Thursday, July 31, 2008

Twenty years down the road

My mom came across a newspaper article from 20 years ago that featured some of my classmates and me and an architecture project we did. So freakin' amusing to look back on it now. (That's me, with the bad hair day, behind the model of our school.)


Wed., June 22, 1988

MODEL STUDENTS


Kids build on new ideas


When is a school not a school?


When it’s a scaled down likeness of same made out of foamboard, cut with a Dremel saw, put together with Elmer’s Glue and painted.

Just such a version of Markham Place School, Little Silver,was created by three sixth graders there – Aimee B., Danny C. and Becky R. – and received an Excellence Award in the Children’s Architecture Exhibit staged in Round Valley Elementary School, Lebanon Township.


Excellence Awards are the highest awards for the total exhibition.

The annual event is sponsored by the Children’s Architecture Association established in 1982 by Constance Fraze Ph.D., Oldwick, Tewskbury Township,a cognitive theorist who ran a graduate center of research on how children learn at Rutgers University.


Ms. Fraze believes children aged 6 to 12 need to be doing alot of three-dimensional work to further their learning and understanding. Currently, she conducts spring and fall teachers’ workshops on that subject in Oldwick.
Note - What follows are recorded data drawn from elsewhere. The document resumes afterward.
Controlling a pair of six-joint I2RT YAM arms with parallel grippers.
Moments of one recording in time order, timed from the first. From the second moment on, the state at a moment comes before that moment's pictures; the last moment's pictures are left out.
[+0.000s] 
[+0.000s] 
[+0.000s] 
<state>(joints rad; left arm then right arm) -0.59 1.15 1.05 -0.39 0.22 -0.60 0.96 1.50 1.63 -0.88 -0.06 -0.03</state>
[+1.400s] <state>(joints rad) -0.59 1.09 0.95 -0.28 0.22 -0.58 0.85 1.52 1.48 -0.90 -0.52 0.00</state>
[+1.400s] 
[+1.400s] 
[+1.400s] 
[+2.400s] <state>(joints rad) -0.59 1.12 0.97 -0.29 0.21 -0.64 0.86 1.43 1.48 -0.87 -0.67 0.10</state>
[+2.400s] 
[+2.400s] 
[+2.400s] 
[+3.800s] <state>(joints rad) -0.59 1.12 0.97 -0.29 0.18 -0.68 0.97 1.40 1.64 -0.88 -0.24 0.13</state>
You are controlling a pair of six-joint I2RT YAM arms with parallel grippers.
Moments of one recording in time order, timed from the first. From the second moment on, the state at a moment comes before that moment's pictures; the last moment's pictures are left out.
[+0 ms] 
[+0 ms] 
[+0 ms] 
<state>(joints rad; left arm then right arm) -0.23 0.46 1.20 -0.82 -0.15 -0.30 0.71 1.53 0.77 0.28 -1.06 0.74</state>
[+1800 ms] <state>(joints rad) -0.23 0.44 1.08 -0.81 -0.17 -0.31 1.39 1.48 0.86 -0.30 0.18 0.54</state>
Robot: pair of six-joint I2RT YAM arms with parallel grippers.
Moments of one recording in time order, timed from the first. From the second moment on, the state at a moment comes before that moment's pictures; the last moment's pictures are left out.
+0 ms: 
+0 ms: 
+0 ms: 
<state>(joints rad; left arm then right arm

“My notion in a nutshell,” she explained, “is that we literally construct our intelligence during the concrete period of operations in childhood; I’m using architecture to help children understand the use of space.”


The annual exhibition – “not a contest really,” Ms. Fraze pointed out – started with castles and went on from there. This year, 78 students from eight school districts participated. Twenty-three projects were displayed.


Categories included castles, bridges, historic buildings,modern and future structures. Students from the Little Silver Schools’ gifted and talented program had entries in all.


A scaled-down version of the Twin Lights Museum, Highlands, also received an Excellence Award. It was created by sixth graders William B., Matt R. and David N.

Rachel W., a fourth grader, received second place in the total exhibit for her fancy robot Mitchell George, who was a star of the show and entertained students by marching around the gym.


This is the fourth year students from Little Silver have shown in the exhibit, according to Joanne B., teacher in the school system’s gifted and talented program. Twenty-six students participated and learned to use such tools as T-squares, metal rulers, tape measures, levelers and Dremel sand and scroll saws to build their projects.


An Underwater Sea Castle,that included a McFish Restaurant, took first place in the fifth grade category designated the Castle Competition. Creators of the Sea Castle were fifth graders Mike V. and Mark S. and fourth graders Noelle H., Richard D., Richard B., Sam S., Taylor W. and Jennifer R.


Stephen K. won the first place award in the sixth grade category, modern division, for his version of New York’s World Trade Center, while fifth graders Bjorn S. and Matt R. took second place for their version of the Golden Gate Bridge, San Francisco.


Fifth graders Jennifer B., Emily K., Sam S., Jennifer J. and Gretchen S. shared a first place historic award. They built a model of the White House, Washington, D.C., and discovered just how many additions were added to the original building.


Sixth graders John H. and Amiee M. shared a second place award for the Empire State Building, New York, and fifth grader Audrey W. took first place in the castle contest for her purple pagoda.


According to Mrs. B., the architecture project provides students a chance to research and execute. She said many after-school hours were sacrificed to put on the finishing touches.


“The students,” she said, “have a great deal of pride intheir finished products and the exhibit furnished them an audience whoappreciate their endeavors.”